HC Deb 14 March 1995 vol 256 cc675-6
2. Mr. MacShane

To ask the Secretary of State for Health what restrictions apply to GP fundholders in respect of using public money to improve their property portfolio.

The Minister for Health (Mr. Gerald Malone)

General practitioner fundholders may, with the agreement of their regional health authority, use audited savings for the benefit of their patients. This includes improving their surgeries to provide a wide range of services.

Mr. MacShane

Is there not growing concern among medical practitioners that some—not all—fundholders are not treating a required number of patients in order to improve the value of their property so that at the end of their practice they can sell it and make a large personal profit? If a doctor approaching retirement has a choice between 10 hip operations or adding £100,000 to the value of his property, that is a choice introduced by the Government to allow fundholding doctors to turn themselves into small businesses and put profit before patients.

Mr. Malone

I hope that every general practitioner fundholder across the land will have heard what the hon. Gentleman has said, which is a slur on most of them, on those whom he was mentioning, and noted his tendentious use of the words "property portfolio" in his question when what he should have said was surgery premises. It is not unusual for public funds to be made available for the improvement of premises. That was always the case when grants were made available before to improve the capital asset with precisely the same effect as if GP fundholders use their savings now. I just wish that the hon. Gentleman would bear in mind the additional services that are being provided for patients—the improvements, the physiotherapy and the capital equipment that is brought into the premises.

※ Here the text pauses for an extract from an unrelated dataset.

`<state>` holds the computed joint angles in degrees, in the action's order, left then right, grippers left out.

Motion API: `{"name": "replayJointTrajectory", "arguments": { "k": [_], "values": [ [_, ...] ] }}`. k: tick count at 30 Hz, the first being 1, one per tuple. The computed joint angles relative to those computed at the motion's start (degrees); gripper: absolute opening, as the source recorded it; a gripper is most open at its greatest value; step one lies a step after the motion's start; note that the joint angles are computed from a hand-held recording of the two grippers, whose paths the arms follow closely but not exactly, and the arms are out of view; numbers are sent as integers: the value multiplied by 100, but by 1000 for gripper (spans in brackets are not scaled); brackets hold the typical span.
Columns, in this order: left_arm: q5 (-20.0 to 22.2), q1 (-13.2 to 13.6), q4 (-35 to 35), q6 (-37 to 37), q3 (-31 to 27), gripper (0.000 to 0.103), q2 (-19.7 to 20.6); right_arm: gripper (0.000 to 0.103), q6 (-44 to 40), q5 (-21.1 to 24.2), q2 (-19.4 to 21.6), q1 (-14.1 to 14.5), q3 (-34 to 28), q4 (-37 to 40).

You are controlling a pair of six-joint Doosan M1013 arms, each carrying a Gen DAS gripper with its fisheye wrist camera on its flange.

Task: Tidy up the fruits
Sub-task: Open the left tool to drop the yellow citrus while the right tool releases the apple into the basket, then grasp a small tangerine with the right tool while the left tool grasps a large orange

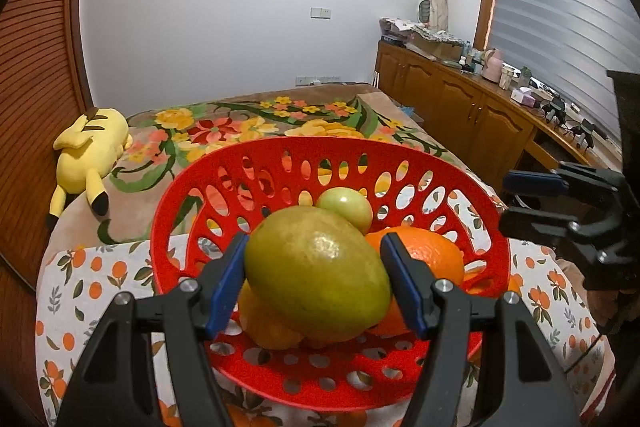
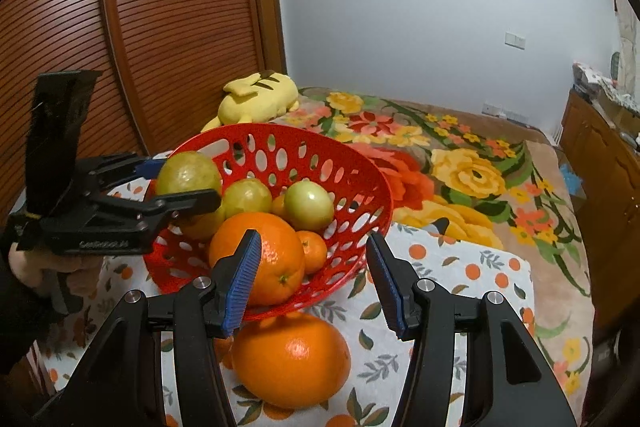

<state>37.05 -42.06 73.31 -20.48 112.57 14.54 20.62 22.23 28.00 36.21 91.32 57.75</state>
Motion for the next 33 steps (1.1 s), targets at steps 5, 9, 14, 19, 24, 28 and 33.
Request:
{"name": "replayJointTrajectory", "arguments": {
  "k": [5,9,14,19,24,28,33],
  "values": [
    [-2,22,-80,37,-22,66,6,56,-83,-13,-68,-26,93,118],
    [57,-6,-188,121,-32,66,2,56,-157,-36,-121,-23,158,181],
    [179,-109,90,-134,24,67,-105,56,-249,-69,-193,-17,244,275],
    [358,-267,184,-255,78,67,-221,56,-514,-104,-321,-19,410,587],
    [578,-538,256,-395,175,67,-333,56,-806,-163,-493,-11,664,924],
    [727,-759,260,-491,251,67,-408,57,-1066,-210,-621,-10,898,1242],
    [865,-1073,223,-640,355,67,-430,57,-1437,-317,-777,-2,1278,1675]
  ]
}}
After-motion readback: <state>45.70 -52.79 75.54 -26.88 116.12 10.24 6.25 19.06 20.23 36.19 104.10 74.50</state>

Fundholding is a great success and it does doctors no good when the hon. Gentleman denigrates them in that way.

Mr. Patrick Thompson

Bearing in mind the fact that more and more GP practices are opting for fundholding with clear benefits to patients throughout the country, is my hon. Friend aware that the Opposition are now in as much of a muddle about the future of health care as they are on education? Will he give some help to the right hon. Member for Derby, South (Mrs. Beckett) to sort that out?

Mr. Malone

Not only am I keen to help the right hon. Lady; I have already done so. I wrote to her yesterday asking whether she might now be prepared to clarify her party's position on this important point. Perhaps she will have an opportunity to say whether she agrees with the Leader of the Opposition, and reveal that yet another layer of veneer is to be added to left-wing policies.